- [Data below]:

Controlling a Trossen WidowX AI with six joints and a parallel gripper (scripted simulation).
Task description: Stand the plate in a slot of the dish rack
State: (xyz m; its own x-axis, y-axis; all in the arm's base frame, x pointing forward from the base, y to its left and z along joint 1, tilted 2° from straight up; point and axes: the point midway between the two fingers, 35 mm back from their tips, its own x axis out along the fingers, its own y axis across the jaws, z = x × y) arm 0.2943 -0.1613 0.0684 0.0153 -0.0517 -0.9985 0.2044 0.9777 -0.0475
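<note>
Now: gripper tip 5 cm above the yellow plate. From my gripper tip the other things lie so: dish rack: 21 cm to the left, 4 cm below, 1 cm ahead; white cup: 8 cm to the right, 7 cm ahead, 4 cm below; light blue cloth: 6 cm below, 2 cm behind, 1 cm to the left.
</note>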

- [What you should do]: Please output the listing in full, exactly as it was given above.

- [The completed task]:
Controlling a Trossen WidowX AI with six joints and a parallel gripper (scripted simulation).
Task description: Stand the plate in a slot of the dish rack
State: (xyz m; its own x-axis, y-axis; all in the arm's base frame, x pointing forward from the base, y to its left and z along joint 1, tilted 2° from straight up; point and axes: the point midway between the two fingers, 35 mm back from their tips, its own x axis out along the fingers, its own y axis across the jaws, z = x × y) arm 0.2943 -0.1613 0.0684 0.0153 -0.0517 -0.9985 0.2044 0.9777 -0.0475
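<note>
Now: gripper tip 5 cm above the yellow plate. From my gripper tip the other things lie so: dish rack: 21 cm to the left, 4 cm below, 1 cm ahead; white cup: 8 cm to the right, 7 cm ahead, 4 cm below; light blue cloth: 6 cm below, 2 cm behind, 1 cm to the left.
</note>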

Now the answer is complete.